Automated Fabrication and Surface Feature Classification for Atomic Silicon Devices

Abstract

The development of the modern transistor has sparked a technological revolution which has flourished for the past 70 years. Advancements in transistor design and fabrication have allowed for their continued shrinking in size and increase in operation speed. With the continued reduction in size of transistors to ~ 10,000s of atoms, their expected increase in operation speed has reached a roadblock. In order to see any continued increase in operation speed, novel device designs made from few to single atoms or molecules must be explored. One such candidate is Binary Atomic Silicon Logic (BASiL) which relies on selectively patterning dangling bonds (DBs) on an otherwise hydrogen terminated silicon (H-Si) surface. These DBs act as quantum dots allowing for the controlled localization of charge within DB structures. While proof of concept studies have shown the utility in the application of BASiL devices to supplement and replace the transistor, further studies are needed to realize its full potential. The automated fabrication of such devices is limited by the natural distribution of defects commonly found on the H-Si surface. By utilizing a combination of imaging modes of a scanning tunneling microscope (STM) and a non-contact atomic force microscope (nc-AFM), a catalogue of surface defects is created. This catalogue confirms the classification of previously reported and unreported defects providing experiential and theoretical evidence into their proposed assignments. The knowledge gained from this comprehensive study is used to create a neural network capable of segmenting and identifying defects of the H-Si(100)-2x1 surface. This network can distinguish between the defect free surface, charged defects, and uncharged defects through seven different classes. The locations of these defects are used for the automated fabrication of DB devices by patterning a DB structure in the most viable area of the surface as determined by the neural network. The accuracy and number of classes of the neural network is improved by upgrading the quality of the training data used for the neural network enabling additional applications in surface quality assessment.

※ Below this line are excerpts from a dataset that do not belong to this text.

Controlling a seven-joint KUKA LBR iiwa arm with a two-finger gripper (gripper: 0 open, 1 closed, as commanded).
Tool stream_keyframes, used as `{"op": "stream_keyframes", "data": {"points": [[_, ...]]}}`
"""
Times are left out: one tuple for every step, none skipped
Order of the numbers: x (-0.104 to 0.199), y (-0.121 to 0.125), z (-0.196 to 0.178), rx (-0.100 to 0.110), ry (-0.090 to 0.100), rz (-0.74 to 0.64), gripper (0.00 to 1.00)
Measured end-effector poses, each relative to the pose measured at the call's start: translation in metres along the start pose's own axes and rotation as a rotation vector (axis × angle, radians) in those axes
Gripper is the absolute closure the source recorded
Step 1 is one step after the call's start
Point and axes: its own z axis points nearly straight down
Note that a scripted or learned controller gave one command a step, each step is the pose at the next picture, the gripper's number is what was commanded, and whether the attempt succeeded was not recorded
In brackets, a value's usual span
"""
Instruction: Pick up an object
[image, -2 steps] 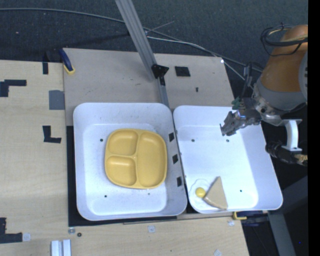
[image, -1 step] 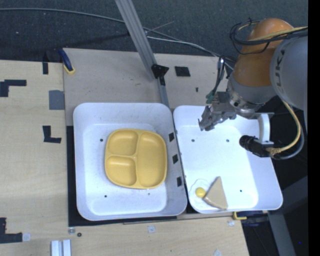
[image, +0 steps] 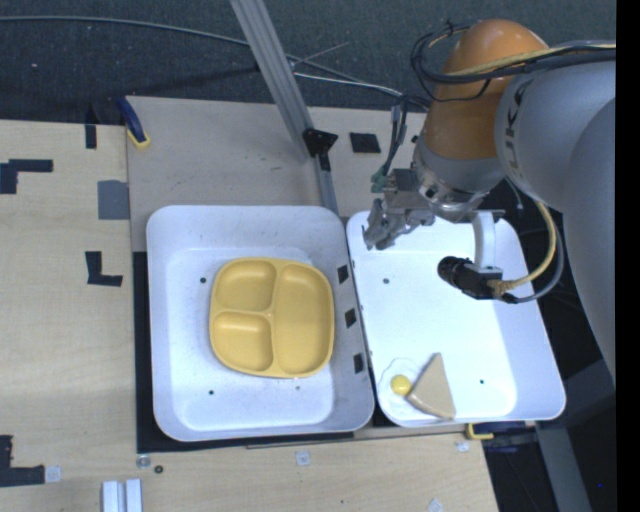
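2 white bins (image: 170, 300), left of and below the jaws. 1 yellow divided plate (image: 271, 316), 3 compartments, lower left of the jaws. 1 small yellow ball (image: 400, 384) and 1 tan wedge (image: 433, 388), both below the jaws. 1 gripper (image: 381, 232).

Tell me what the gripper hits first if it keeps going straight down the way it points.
Probably bare floor at the far left corner of the right bin. The gripper points down there, with nothing under it; its height is unclear.

Right bin (image: 500, 340) floor lies mostly open; tan wedge (image: 434, 388) and yellow ball (image: 400, 384) crowd its near corner.
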Motion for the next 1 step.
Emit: {"op": "stream_keyframes", "data": {"points": [[0.0537,0.0023,0.012,0.002,0.0,0.0,1.0]]}}
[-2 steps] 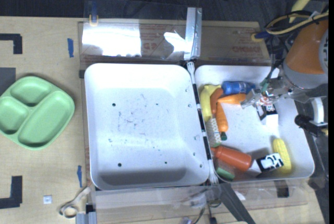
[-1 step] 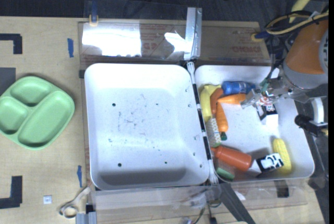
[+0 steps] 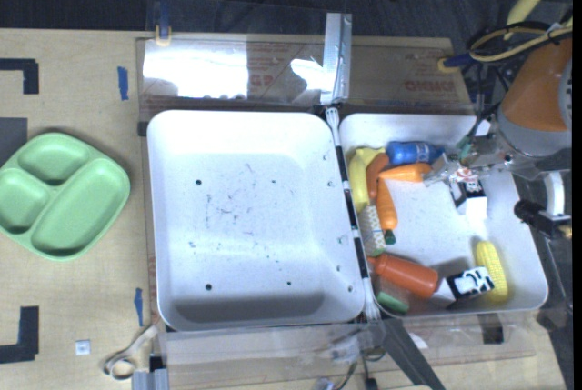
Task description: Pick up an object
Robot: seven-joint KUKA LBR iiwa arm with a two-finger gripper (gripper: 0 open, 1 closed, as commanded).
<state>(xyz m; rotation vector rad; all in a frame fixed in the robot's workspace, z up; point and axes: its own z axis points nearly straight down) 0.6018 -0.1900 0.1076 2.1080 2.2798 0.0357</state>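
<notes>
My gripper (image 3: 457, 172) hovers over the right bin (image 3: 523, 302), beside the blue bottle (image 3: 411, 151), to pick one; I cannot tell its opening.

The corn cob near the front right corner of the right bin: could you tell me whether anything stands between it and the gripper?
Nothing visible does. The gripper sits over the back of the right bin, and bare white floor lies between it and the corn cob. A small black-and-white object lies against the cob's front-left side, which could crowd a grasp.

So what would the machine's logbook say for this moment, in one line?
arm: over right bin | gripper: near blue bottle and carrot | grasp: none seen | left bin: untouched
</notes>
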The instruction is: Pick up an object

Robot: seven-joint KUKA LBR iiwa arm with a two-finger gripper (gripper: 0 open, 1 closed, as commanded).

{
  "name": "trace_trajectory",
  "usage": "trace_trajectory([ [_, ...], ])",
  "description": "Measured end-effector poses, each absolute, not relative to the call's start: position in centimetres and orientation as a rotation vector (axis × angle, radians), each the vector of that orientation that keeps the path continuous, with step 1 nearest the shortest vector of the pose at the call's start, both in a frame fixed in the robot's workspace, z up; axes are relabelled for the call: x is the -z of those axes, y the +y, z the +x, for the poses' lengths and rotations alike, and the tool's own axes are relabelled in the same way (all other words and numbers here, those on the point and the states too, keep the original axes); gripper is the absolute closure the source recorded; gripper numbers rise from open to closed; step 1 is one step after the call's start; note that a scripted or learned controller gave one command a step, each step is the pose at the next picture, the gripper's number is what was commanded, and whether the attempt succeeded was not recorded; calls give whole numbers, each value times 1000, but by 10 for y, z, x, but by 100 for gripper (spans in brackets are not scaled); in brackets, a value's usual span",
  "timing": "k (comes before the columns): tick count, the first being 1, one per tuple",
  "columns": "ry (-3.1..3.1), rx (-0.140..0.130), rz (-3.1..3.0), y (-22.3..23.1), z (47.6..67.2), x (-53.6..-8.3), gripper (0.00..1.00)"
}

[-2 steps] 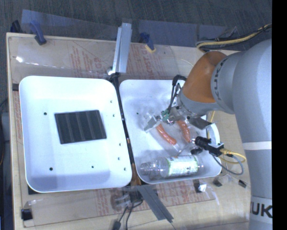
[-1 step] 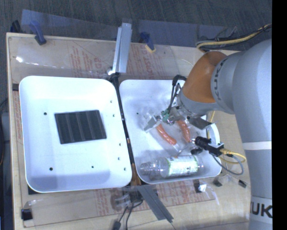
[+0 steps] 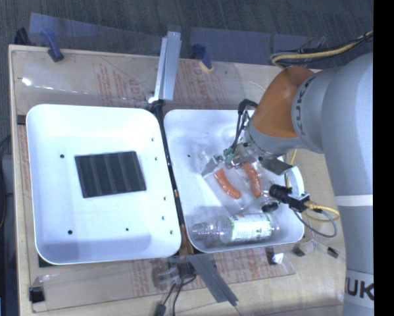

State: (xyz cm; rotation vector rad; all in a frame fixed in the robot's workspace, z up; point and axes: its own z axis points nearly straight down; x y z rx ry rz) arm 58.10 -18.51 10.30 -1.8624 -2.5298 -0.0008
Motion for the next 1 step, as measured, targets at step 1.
trace_trajectory([
  [1,-2491,-2,-1909,-125,602,-196,100],
])
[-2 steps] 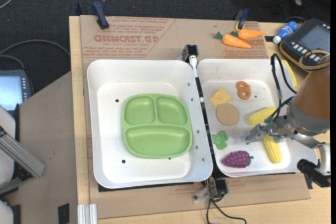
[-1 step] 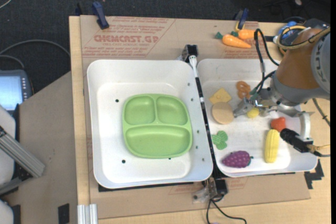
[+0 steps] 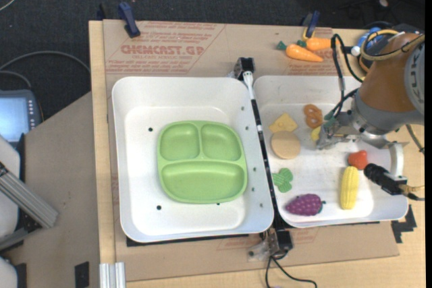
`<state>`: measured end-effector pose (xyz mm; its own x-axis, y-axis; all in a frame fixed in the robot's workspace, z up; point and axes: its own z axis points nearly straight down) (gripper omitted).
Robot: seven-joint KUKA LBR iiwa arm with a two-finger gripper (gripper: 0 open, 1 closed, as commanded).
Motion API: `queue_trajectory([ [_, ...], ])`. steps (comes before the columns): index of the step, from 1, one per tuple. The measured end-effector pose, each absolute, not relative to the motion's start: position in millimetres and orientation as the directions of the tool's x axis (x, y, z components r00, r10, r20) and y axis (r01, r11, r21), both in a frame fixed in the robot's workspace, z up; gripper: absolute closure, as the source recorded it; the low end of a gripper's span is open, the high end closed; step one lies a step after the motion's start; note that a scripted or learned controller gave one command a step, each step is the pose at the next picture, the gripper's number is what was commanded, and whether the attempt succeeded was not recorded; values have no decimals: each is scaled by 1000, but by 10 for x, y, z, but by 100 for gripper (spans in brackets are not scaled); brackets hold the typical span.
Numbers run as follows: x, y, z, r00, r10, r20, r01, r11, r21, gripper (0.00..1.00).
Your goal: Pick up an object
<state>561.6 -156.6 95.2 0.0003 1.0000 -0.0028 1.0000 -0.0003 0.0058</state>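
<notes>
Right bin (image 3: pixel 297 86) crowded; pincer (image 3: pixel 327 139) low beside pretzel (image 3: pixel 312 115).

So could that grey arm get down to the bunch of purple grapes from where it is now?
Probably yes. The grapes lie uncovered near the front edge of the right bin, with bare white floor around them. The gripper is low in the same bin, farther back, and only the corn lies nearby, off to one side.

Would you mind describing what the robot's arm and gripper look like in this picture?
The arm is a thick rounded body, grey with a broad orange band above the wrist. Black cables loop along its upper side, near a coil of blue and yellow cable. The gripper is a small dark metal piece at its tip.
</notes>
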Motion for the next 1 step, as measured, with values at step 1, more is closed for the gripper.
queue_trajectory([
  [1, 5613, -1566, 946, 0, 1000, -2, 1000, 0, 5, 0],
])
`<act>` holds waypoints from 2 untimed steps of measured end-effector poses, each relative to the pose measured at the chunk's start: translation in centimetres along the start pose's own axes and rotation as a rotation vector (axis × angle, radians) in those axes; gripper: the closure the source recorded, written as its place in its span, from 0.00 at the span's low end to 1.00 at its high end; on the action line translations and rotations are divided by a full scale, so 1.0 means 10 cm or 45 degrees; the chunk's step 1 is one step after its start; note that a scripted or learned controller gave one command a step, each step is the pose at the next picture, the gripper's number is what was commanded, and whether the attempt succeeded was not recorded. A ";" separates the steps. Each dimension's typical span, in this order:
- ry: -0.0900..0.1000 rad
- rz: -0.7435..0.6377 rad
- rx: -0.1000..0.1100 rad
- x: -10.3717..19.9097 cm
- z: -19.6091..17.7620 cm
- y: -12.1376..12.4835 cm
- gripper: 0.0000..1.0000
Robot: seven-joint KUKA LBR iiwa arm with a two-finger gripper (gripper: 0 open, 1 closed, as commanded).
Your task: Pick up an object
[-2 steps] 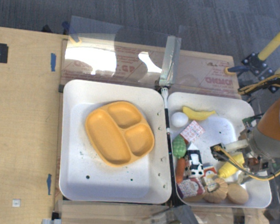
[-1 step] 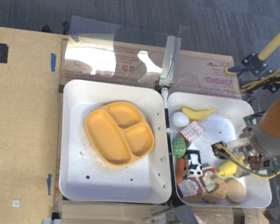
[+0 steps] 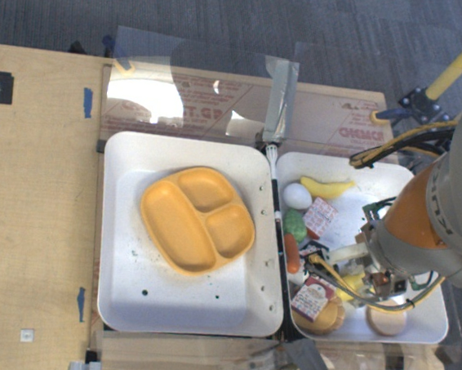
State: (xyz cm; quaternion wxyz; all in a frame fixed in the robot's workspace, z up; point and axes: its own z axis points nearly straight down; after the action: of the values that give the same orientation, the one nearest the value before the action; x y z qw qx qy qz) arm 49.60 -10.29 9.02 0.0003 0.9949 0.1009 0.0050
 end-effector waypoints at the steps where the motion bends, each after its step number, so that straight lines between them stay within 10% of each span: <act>1: -0.006 -0.005 0.005 0.51 -1.87 -0.41 1.00; 2: -0.015 -0.745 0.009 0.56 -2.03 -0.55 1.00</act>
State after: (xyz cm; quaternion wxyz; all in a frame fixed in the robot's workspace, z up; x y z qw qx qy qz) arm 53.81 -3.81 29.41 -0.0013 0.9236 0.3834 -0.0014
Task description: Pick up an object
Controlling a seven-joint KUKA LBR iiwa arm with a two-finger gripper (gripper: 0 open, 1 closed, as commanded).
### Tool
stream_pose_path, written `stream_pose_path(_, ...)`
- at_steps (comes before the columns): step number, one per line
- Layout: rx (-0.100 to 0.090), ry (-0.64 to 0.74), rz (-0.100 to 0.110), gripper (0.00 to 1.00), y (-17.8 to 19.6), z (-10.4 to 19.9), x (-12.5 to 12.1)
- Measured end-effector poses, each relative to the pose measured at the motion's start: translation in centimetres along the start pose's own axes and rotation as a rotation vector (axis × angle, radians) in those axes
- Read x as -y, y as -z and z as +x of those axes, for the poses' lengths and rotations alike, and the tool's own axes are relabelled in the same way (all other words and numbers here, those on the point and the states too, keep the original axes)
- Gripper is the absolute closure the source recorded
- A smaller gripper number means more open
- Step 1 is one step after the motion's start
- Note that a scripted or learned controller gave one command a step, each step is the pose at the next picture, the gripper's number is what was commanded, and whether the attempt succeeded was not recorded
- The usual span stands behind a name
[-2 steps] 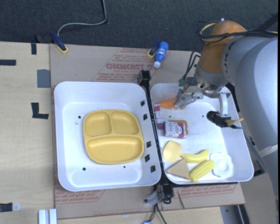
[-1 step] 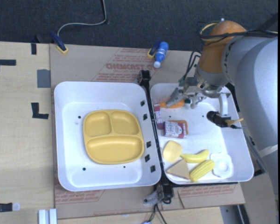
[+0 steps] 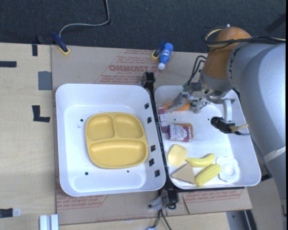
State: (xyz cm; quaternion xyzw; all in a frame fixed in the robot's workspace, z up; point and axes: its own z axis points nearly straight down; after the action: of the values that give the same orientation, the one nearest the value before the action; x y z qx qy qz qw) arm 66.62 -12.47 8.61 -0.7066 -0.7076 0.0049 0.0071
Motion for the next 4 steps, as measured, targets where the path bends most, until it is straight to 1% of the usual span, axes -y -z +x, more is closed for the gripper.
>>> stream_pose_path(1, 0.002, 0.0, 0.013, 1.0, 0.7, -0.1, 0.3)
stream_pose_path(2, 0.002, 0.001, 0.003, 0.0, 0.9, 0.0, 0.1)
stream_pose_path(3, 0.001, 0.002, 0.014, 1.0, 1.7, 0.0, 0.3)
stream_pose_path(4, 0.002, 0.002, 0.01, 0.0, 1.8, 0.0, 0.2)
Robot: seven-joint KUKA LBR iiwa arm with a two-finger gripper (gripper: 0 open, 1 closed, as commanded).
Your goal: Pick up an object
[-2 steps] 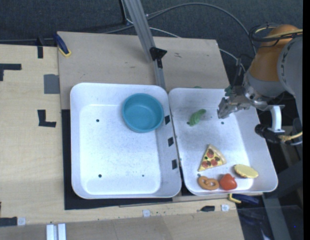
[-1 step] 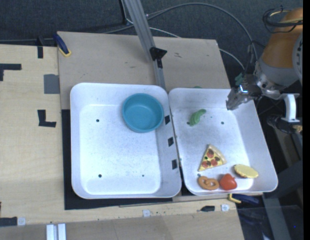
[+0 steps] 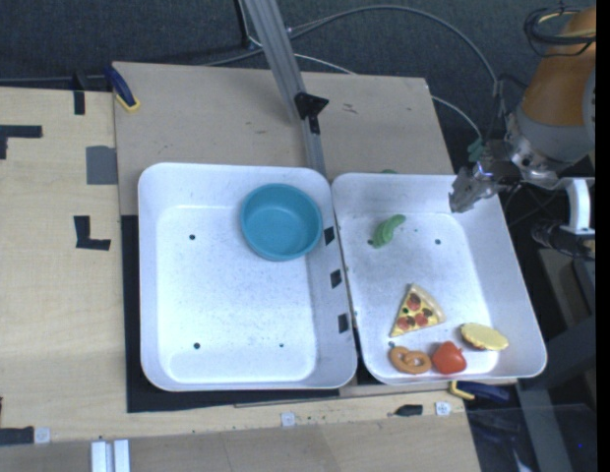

Utilizing one of the nc-AFM imaging modes refined in the creation of the defect catalogue, the AFM tip is turned into a charge sensor capable of distinguishing between the three charge states of the DB. This charge sensitivity is used to study DB wires fabricated on the H-Si(100)-2x1 surface revealing a previously unobserved ionic charge phase. Performing spectroscopic analysis, we identify higher energy configurations corresponding to an alternative lattice distortion as well as tip-induced charging effects. By varying the length and orientation of these DB structures, we further highlight key features in the formation of these ionic surface phases which provide the experimental insights needed for the incorporation of DB wires for BASiL device control. The combined efforts of developing a surface defect catalog, automated device fabrication scheme, and an understanding of the behaviour of DB wires work to further the development and application of BASiL devices enabling the replacement of current transistor technology by atom scale devices.